The line with "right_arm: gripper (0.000", the line with "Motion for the", and all lines between them in the material below: return these exactly, and no others.

'''

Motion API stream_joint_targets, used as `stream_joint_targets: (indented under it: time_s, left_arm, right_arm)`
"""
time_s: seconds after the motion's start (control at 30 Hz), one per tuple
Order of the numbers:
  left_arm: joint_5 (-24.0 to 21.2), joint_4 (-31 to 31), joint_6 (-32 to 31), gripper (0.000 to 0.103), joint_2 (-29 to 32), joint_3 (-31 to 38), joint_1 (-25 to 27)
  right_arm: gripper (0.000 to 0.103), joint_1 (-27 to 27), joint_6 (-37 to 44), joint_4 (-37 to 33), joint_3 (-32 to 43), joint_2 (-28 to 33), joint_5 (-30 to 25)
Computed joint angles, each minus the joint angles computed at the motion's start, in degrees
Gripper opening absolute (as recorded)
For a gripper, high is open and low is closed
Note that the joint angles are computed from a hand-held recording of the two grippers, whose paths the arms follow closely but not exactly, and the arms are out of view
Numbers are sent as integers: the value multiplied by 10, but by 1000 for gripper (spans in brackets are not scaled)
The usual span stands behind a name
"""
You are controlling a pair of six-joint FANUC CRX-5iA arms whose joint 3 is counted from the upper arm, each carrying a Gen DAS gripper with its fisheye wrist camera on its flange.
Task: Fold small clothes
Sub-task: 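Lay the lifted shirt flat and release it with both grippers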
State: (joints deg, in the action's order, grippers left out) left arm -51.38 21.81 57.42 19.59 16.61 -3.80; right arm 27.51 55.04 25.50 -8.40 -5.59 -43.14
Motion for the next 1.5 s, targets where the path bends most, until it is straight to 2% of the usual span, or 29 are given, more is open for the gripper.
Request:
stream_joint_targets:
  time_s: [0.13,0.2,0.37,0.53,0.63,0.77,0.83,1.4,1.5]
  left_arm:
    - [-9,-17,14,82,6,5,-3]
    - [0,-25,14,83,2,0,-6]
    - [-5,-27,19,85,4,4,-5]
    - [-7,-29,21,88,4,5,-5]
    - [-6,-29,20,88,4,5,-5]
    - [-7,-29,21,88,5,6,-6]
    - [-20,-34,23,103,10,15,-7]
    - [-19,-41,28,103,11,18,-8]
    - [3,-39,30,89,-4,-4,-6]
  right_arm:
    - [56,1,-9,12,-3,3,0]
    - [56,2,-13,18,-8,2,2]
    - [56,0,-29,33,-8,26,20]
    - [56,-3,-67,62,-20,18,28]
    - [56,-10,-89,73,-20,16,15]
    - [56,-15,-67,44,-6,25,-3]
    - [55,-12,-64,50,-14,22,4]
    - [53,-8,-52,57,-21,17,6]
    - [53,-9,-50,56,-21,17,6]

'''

__YOUR RESPONSE__
  right_arm: gripper (0.000 to 0.103), joint_1 (-27 to 27), joint_6 (-37 to 44), joint_4 (-37 to 33), joint_3 (-32 to 43), joint_2 (-28 to 33), joint_5 (-30 to 25)
Computed joint angles, each minus the joint angles computed at the motion's start, in degrees
Gripper opening absolute (as recorded)
For a gripper, high is open and low is closed
Note that the joint angles are computed from a hand-held recording of the two grippers, whose paths the arms follow closely but not exactly, and the arms are out of view
Numbers are sent as integers: the value multiplied by 10, but by 1000 for gripper (spans in brackets are not scaled)
The usual span stands behind a name
"""
You are controlling a pair of six-joint FANUC CRX-5iA arms whose joint 3 is counted from the upper arm, each carrying a Gen DAS gripper with its fisheye wrist camera on its flange.
Task: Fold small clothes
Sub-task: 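Lay the lifted shirt flat and release it with both grippers
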State: (joints deg, in the action's order, grippers left out) left arm -51.38 21.81 57.42 19.59 16.61 -3.80; right arm 27.51 55.04 25.50 -8.40 -5.59 -43.14
Motion for the next 1.5 s, targets where the path bends most, until it is straight to 2% of the usual span, or 29 are given, more is open for the gripper.

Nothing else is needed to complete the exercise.